Adam, this recipe doesn't use or rely on GC. Individual links get deleted immediately when discard() is called. Likewise, when the whole set is no longer needed, the __del__ method neatly deletes clears all of the links without waiting for GC.

Also, FWIW, there is an alternate version of this recipe using weakrefs. See recipe 576696. Neither version needs GC.

Nagappan Alagappan 14 years, 6 months ago  # | flag

Hello Raymond,

I'm planing to use this module in LDTPv2 - http://ldtp.freedesktop.org under LGPLv2 license. If you have any objections, please write me to nagappan (at) gmail (dot) com. I have just mentioned your name in the file. I could not find your email id to specify in orderedset.py (http://cgit.freedesktop.org/ldtp/ldtp2/tree/ldtpd/orderedset.py). You can email me that as well, if you are interested with my proposal :)

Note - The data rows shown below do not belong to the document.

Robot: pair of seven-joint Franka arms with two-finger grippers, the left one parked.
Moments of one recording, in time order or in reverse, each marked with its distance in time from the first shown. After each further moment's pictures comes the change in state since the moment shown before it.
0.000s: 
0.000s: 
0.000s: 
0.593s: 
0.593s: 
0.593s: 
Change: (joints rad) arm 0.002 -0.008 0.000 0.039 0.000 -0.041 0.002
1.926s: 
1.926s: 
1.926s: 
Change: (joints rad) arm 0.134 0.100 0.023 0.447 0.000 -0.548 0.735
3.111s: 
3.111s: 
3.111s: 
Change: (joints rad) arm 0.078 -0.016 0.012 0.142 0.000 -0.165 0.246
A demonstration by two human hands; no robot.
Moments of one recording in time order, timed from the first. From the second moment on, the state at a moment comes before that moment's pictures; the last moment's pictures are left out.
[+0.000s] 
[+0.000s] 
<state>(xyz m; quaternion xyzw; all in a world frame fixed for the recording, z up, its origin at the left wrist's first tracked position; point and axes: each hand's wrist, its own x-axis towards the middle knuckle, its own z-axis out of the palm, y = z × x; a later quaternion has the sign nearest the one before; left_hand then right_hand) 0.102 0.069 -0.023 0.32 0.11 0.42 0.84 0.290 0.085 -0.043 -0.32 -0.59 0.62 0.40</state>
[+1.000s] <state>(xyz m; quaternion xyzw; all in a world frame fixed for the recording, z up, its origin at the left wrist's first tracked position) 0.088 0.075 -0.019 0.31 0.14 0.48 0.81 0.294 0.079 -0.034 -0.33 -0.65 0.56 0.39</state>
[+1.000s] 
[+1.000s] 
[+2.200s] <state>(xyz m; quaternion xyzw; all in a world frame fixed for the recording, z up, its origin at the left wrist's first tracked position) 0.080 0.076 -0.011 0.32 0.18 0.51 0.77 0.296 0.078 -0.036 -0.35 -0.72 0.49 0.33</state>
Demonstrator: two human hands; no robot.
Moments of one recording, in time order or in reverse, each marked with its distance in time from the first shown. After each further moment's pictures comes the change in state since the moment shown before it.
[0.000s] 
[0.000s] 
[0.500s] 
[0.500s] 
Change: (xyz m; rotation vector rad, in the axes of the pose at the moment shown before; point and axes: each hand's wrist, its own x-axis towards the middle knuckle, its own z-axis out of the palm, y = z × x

You have done a wonderful job.

Thanks Nagappan

Greg 13 years, 7 months ago  # | flag

The __eq__ operator for comparison with a non-OrderedSet returns

not self.isdisjoint(other)

but this returns False when comparing empty sets. I think the following should return True, not False:

OrderedSet([]) == set([])
Don Sawatzky 13 years, 5 months ago  # | flag

I used this OrderedSet in a chain of functions processing lists. I soon found it was bogging down the calculations. I studied the code and find it is overloaded with Python features. For my purpose, the following simpler function runs 4 times faster.

def OrderedSet(alist):

    """ Creates an ordered set from a list of tuples or other hashable items """

    mmap = {} # implements hashed lookup

    oset = [] # storage for set

    for item in alist:

            #Save unique items in input order

            if item not in mmap:

                    mmap[item] = 1

                    oset.append(item)

    return oset
Carlos Martín 13 years ago  # | flag

I've create a python package for this recipe and upload to Pypi as 'oset'. Code on http://gitorious.org/sleipnir/python-oset. It also works on python 2.5.

@Raymond: If you are interested in maintain this, it's all yours :)

Oren Zomer 12 years, 2 months ago  # | flag

Hello Raymond,

I created an MIT Licensed project that is using your OrderedSet recipe. I've added the required MIT License comment at the beginning: http://pypsifas.hg.sourceforge.net/hgweb/pypsifas/pypsifas/file/7bfaf2ed308c/psifas/datatypes/ordered_set.py

If you have any problem with that, please let me know.

Oren Zomer oren.zomer@gmail.com

Pascal Lamblin 11 years, 3 months ago  # | flag

I experienced memory problems (objects were not garbage-collected) when using this recipe, but the one based on weakref worked better.

The __del__ method is not guaranteed to be called when the set is not needed, it will only be called during the garbage collection phase, if the set is ever garbage-collected. Moreover, reference cycles can actually be made worse by the addition of a __del__ method: http://docs.python.org/2/library/gc.html#gc.garbage

Pascal Lamblin 11 years, 3 months ago  # | flag

For the record, removing the __del__ method actually got rid of the memory leak I was experiencing, at least on Python 2.7.

Grant Jenks 8 years, 6 months ago  # | flag

You may also want to check out the SortedContainers package. It's a pure-Python and fast implementation of SortedList, SortedDict, and SortedSet data types. "Sorted" isn't the same as "ordered" but it's sometimes what you actually want. There's also extensive performance benchmarks with comparisons.